Lesson: The lesson is clear, when Trump said he didn’t believe in climate change and supported coal, oil, natural gas and nuclear power he meant it. When it looks like a duck, quacks like a duck and waddles like a duck – it’s a duck. Seriously, it’s not a canary it’s a duck. The Trump Administration ended the CPP. The Trump Administration is systematically gutting the EPA, removing environmental protections and removing protections for national monuments such as Bears Ears and Grand Staircase — wonders of nature that cannot be replicated. The DoE recommended a price resiliency rule. The administration-imposed tariffs on solar module imports. The administration is ignoring utility and individual state activity that makes it clear that the trend is towards implementing solar and wind.

Again, clearly a duck.

Mr. Trump does not care about bucking the clean energy trend no matter the fallout. However, again, Mr.
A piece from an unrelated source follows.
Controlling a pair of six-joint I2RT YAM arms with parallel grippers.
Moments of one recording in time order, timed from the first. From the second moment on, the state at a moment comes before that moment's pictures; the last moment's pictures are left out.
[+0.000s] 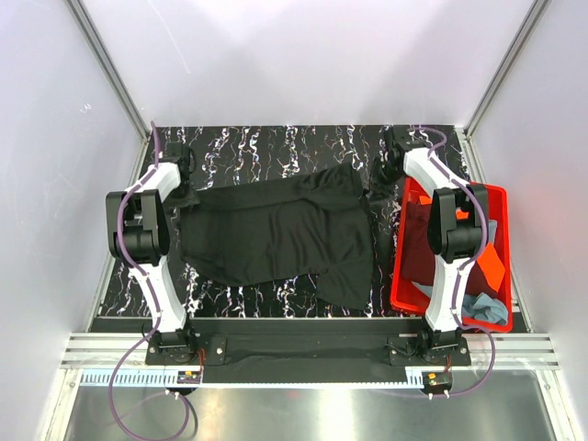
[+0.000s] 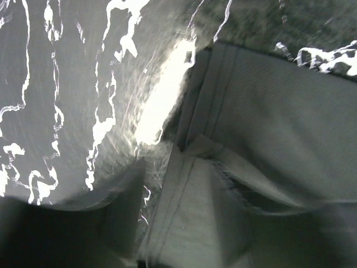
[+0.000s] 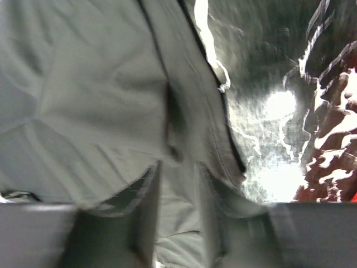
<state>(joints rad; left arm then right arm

Trump cannot make budget cuts without congressional approval.

What do the US DoE Grid Resiliency Pricing Rule and Australia’s proposed National Energy Guarantee have in common? – both decisions represent attempts to balance the grid while appearing to favor fossil fuels for electricity generation above solar and wind.

The federal governments of both Australia and the US are defining energy security and reliability as possible only with fossil fuels and nuclear energy as the base upon which other energy options (renewables) can be built. This argument assumes that renewable energy technologies are inherently unreliable and ignores storage, system configurations that use different RE technologies, energy efficiency and conservation as the energy paradigm of the future. Doing so ignores international agreement that the climate warming must be held to 2 degrees centigrade or lower.
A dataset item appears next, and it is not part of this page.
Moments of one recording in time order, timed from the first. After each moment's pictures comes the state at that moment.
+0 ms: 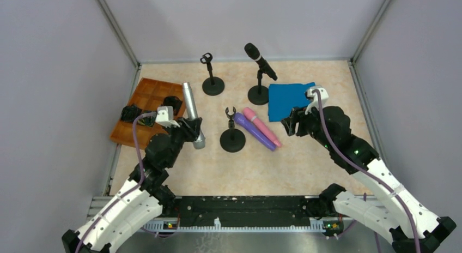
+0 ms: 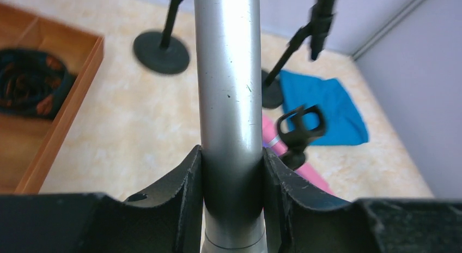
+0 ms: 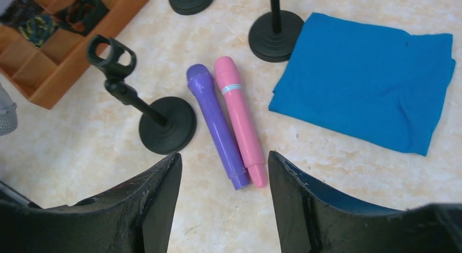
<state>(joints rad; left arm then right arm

Australia’s proposed National Energy Guarantee does not include a renewable energy target, carbon pricing or other clean energy mechanism.  It does have an emissions guarantee but favors coal, natural gas and oil via its reliability guarantee.  Emissions and reliability guarantees can be traded between utilities and even traded internationally.  In fact, the emissions guarantee may be satisfied through international marketing. The guarantee levels have not been set and will vary state-by-state depending on the level of wind and solar in each state. The state of Western Australia is not part of the plan. As to Australia’s future deployment of wind and solar, the country’s Energy Minister Josh Frydenberg has apparently indicated that the country’s RE target appears to be 95% met via projects in development and already installed. Recently Minister Frydenberg indicated that new coal plants need to be considered and indicated that the government could intervene to ensure a stable energy supply.

NEG Commentary:  Concerning Australia’s National Energy Guarantee, is the government intervening as Minister Frydenberg suggested was possible? Details about the NEG are in such short supply that an assessment of its impact is in the realm of speculation. Though an anti-RE stance can be inferred, in particular from Energy Minister Frydenberg’s comments, it cannot be confirmed even though the bare outline of the NEG indicates a preference for fossil fuel generated electricity. Two well-known entities have taken starkly different views on the NEG.  Despite a lack of detail Bloomberg termed it “innovative” and called it a “blueprint” for other countries. An idea can be innovative, though the devil is in the details, blueprints, however, require detail.  Meanwhile, Deutsche Bank downgraded the value of Tilt Renewables, an Australian wind and solar development firm, assessing that its 1.7-GWp pipeline had little chance of being developed.

When two companies, one known for punditry and one a financial institution make radically different judgments on a subject, follow the money.